Ubuntu snap flaw lets local users hijack root access
Qualys has disclosed a local privilege escalation flaw in default installations of Ubuntu Desktop 24.04 and later that, under specific timing conditions, can allow an unprivileged user to gain full root access.
Tracked as CVE-2026-3888, the vulnerability stems from an interaction between snap-confine and systemd-tmpfiles on systems where Snap is installed in its standard configuration, as is typical for Ubuntu Desktop.
Qualys rated the flaw high severity, with a CVSS v3.1 score of 7.8 out of 10. The vector describes a local attack requiring low privileges and no user interaction. However, it has high attack complexity and can fully compromise confidentiality, integrity and availability.
Timing window
The exploit depends on a time-based window tied to the operating system's cleanup of temporary files. It requires waiting for the system to remove a specific directory in /tmp that snap-confine relies on during sandbox setup.
On Ubuntu 24.04, the relevant cleanup threshold is 30 days; in later versions cited by Qualys, the window can be 10 days. After the directory is deleted, an attacker can recreate it with malicious content and then wait for snap-confine to initialise the next Snap sandbox.
During sandbox initialisation, snap-confine can then bind-mount attacker-controlled files as root. This enables arbitrary code execution in a privileged context and a route to full root access.
Components involved
snapd is the background service that manages Snap packages on Ubuntu. It handles installation and updates and enforces the snaps permission model. Two components in that ecosystem are central to CVE-2026-3888.
snap-confine is a set-user-ID-root binary that prepares the sandbox before a snap application runs. Because it operates with elevated privileges, it sits at a trust boundary between a regular user and privileged operations.
systemd-tmpfiles manages volatile directories such as /tmp, /run and /var/tmp, creating and removing files and directories based on configuration rules and age thresholds. Qualys attributed the vulnerability to an unintended interaction between these two privileged utilities.
Affected releases
Qualys listed vulnerable versions of the snapd package across several Ubuntu releases and upstream snapd. On Ubuntu 24.04 LTS, versions prior to 2.73+ubuntu24.04.1 are affected. On Ubuntu 25.10 LTS, versions prior to 2.73+ubuntu25.10.1 are affected. On Ubuntu 26.04 LTS (Dev), versions prior to 2.74.1+ubuntu26.04.1 are affected. Upstream snapd versions prior to 2.75 are also affected.
According to Qualys, older Ubuntu LTS releases from 16.04 through 22.04 are not vulnerable in default configurations. It still recommended applying the patch on those systems as a precaution in cases where non-default setups might resemble the behaviour of newer releases.
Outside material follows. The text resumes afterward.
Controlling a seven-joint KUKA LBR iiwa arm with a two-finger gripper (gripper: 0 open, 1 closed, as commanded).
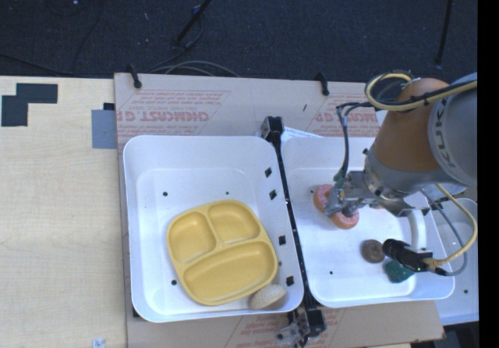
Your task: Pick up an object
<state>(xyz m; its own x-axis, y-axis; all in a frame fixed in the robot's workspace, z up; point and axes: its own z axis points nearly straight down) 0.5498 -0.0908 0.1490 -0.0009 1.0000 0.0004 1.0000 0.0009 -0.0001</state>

Qualys advised organisations running Ubuntu Desktop 24.04 or later to apply the available patches immediately.
Secondary issue
Qualys also described a separate vulnerability found during review work ahead of Ubuntu Desktop 25.10. It involved uutils coreutils, a Rust rewrite of standard GNU utilities that had been under evaluation for that release.
The firm reported a race condition in the rm utility that could allow an unprivileged local attacker to replace directory entries with symlinks during root-owned cron executions, specifically /etc/cron.daily/apport. The impact included arbitrary file deletion as root and potential further escalation paths if snap sandbox directories were targeted.
Qualys said the issue was mitigated before the public release of Ubuntu 25.10. As an immediate measure, Ubuntu 25.10 reverted its default rm command to GNU coreutils, and upstream fixes were later applied to the uutils repository.
"While the exploit requires a specific time-based window (10-30 days), the resulting impact is a complete compromise of the host system," said the Qualys Threat Research Unit.